Commander of National Guard
- In office: 1961–1963
- Predecessor: Badr bin Saud
- Successor: Sultan bin Saud
- Monarch: King Saud
- Born: 1946 (age 79–80) Riyadh
- Issue: 7

Names
- Mansour bin Saud bin Abdulaziz
- House: Al Saud
- Father: King Saud
- Mother: Terkiyah Mohammed Al Abdulaziz

= Mansour bin Saud Al Saud =

Saudi royal, businessman, and military officer (born 1946)

Mansour bin Saud Al Saud (منصور بن سعود آل سعود; born 1946) is a Saudi Arabian businessman and former military officer. He is a member of the House of Saud, grandson of King Abdulaziz, and son of King Saud.
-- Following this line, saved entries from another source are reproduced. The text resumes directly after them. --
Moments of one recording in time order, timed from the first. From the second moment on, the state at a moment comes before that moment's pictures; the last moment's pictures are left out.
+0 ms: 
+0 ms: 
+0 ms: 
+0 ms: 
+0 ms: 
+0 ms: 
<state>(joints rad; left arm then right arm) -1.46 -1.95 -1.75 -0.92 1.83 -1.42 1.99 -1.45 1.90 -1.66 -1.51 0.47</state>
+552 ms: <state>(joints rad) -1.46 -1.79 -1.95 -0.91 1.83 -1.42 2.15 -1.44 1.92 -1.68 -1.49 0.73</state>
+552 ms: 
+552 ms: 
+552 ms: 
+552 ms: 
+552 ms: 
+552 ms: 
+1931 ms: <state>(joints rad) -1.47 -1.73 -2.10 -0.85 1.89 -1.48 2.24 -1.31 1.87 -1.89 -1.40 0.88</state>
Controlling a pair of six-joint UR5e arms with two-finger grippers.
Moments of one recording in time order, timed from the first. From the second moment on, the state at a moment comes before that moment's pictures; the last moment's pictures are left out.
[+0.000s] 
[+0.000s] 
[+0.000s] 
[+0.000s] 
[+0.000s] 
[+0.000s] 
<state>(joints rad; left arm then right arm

==Early life and education==
Prince Mansour was born in 1946 in Riyadh. He is the fifteenth child of King Saud, and his mother is Terkiyah Mohammed Al Abdulaziz. Prince Mansour is a high school graduate. His full siblings include Princess Dalal, Prince Abdullah, Prince Turki and Prince Al Waleed.

==Career==
During the reign of King Saud, Prince Mansour was the commander of the Saudi National Guard between 1961 and 1963. He replaced his brother Prince Badr in the post. Another of his brothers, Prince Sultan, succeeded Prince Mansour as the commander of the National Guard.

Prince Mansour's next post was as chief of the royal court from 1963 to 1964. He supported King Saud in his struggle against Mansour's uncle, Crown Prince Faisal. After his father abdicated and Faisal became king, Prince Mansour did not pledge allegiance to the new king, unlike some of his brothers. He accompanied his father in exile and also, in his visits to Cairo and Yemen during this period.

In the mid-1970s Prince Mansour founded construction and cement companies in Riyadh.

==Personal life==
Prince Mansour is married and has seven children, four daughters and three sons. One of his daughters, Dima bint Mansour, opened a fashion concept store, Personage, in Saudi Arabia in 2018.

Prince Mansour lives in Paris, France. He is an honorary member of Al Nassr FC.